Затаив дыхание, Рина, выжидая, прищурилась. Ее всегда поражала его способность к аналитическому мышлению и не только.
– Потому что тут, Рина, милая девочка, нет чужих запахов. Ну, нет, к примеру, чужих парфюмерных запахов. Исключительно твои. Да-да, присутствуют одни запахи твоих духов. Я еще хорошо помню твой вкус. У тебя всегда был отменный вкус. Наверное, оно у тебя врожденное…
– Однако же! – женщина усмехнулась. – Ты, Рэм, слишком много помнишь для человека, у которого есть любимая жена. Но я рада…
– Чему? – мужчина чуть наклонил голову.
Рэм внимательно посмотрел на женщину. Ему хотелось знать, чему это Рина так рада. За эти годы она стала другой. Из немного наивной и очаровательно взбалмошной девчонки Рина превратилась в совершенно обворожительную и изысканно утонченную женщину.
– Твоему отношению ко мне. Я еще раз убедилась, что не была для тебя в те дни простой игрушкой, одним лишь удобным средством для удовлетворения твоих собственных потребностей.
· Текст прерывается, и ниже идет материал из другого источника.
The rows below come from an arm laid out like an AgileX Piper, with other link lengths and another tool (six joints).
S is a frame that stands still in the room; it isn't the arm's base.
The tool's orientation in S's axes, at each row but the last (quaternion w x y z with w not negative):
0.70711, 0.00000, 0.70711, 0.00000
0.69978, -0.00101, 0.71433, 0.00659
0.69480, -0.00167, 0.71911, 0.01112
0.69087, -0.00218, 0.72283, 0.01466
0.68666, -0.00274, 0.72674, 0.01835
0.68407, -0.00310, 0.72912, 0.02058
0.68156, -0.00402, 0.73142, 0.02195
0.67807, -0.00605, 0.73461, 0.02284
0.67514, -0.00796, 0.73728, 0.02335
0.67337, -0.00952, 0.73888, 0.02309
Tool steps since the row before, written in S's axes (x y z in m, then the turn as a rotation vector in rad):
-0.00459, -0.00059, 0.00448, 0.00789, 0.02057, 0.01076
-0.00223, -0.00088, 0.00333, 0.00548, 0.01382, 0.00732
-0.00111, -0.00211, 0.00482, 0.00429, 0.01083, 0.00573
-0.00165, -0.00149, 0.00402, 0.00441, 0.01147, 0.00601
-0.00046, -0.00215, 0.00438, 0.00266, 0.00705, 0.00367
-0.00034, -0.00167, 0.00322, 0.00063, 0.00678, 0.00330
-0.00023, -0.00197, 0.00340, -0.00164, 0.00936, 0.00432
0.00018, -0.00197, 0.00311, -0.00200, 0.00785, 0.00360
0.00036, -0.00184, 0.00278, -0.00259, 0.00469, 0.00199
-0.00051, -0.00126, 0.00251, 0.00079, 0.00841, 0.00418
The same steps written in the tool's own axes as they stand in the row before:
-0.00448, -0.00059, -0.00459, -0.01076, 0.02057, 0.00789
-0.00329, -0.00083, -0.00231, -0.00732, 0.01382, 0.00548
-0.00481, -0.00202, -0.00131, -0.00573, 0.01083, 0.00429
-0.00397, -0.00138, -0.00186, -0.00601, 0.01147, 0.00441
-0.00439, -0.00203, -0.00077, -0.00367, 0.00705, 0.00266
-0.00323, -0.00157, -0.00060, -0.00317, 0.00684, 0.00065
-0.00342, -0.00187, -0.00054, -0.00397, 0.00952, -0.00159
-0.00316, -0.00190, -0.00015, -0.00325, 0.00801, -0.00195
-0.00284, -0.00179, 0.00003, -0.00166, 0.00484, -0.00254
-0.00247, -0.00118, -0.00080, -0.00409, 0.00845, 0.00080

Грустно усмехнувшись, мужчина укоризненно качнул головой:
– Рина, кажется, тогда я тебе обо всем четко и довольно ясно сказал. Я тебе во всем откровенно признался. Мы во все внесли ясность.
– Может быть, – она задумчиво провела пальчиками по его лицу. – Но мне, знаешь, могло показаться, что ты качнулся в мою сторону от охватившего тебя глубокого отчаяния. А потом, когда все переменилось, ты резко повернул оглобли своих саней в другую сторону.
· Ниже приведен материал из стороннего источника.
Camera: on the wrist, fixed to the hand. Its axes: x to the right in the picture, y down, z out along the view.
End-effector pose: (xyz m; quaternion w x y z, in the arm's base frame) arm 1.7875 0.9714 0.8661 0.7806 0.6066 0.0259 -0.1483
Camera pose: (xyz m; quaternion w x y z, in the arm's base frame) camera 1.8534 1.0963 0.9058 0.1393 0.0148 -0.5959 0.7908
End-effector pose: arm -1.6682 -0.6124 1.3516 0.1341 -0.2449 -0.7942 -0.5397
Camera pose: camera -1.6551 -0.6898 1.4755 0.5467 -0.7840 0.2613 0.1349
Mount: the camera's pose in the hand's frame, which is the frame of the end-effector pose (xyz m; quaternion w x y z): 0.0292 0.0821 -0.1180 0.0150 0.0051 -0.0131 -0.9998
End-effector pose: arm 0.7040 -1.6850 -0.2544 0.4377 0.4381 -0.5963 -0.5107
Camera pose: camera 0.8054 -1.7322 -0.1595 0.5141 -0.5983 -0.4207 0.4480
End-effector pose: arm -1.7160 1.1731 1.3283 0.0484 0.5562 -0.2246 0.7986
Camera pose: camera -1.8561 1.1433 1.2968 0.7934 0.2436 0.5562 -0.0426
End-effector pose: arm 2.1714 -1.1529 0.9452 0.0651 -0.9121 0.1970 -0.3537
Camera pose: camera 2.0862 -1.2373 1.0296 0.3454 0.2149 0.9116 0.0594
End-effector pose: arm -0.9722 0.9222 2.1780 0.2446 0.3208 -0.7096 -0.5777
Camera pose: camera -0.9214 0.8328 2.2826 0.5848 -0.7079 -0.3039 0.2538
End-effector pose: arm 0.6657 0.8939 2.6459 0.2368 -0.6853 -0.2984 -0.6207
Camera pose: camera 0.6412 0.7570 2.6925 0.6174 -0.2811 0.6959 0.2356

– Рина, поверь мне… – Рэм придержал ее пальчики возле своих губ.
Он нахмурился. Прошлое снова настигло его, накатило тяжелой волной, и его глаза подернулись серой дымкой.
– Рина, ты же не знаешь, как тяжело было мне принять то решение. Мое сердце разрывалось на две части. Если бы не дочка, я бы к ней, к Дине, никогда не вернулся бы. Я остался бы рядом с тобой…
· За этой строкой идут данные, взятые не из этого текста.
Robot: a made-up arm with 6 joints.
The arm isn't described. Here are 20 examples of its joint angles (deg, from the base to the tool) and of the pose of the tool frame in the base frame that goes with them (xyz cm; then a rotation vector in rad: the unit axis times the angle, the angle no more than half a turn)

– Когда-то ты говорил, что не смог бы прожить со мною всю жизнь.
– Сейчас я так не думаю.
– Почему?
– С годами, Рина, все-все меняется. На некоторые вещи начинаешь смотреть несколько иначе, а порой и совсем по-другому…
То, что ему когда-то казалось совершенно невозможным, сейчас таковым не видится. Если бы в его жизни не существовало бы Дины, он с огромной радостью стал бы жить ради Рины, ради ее счастья…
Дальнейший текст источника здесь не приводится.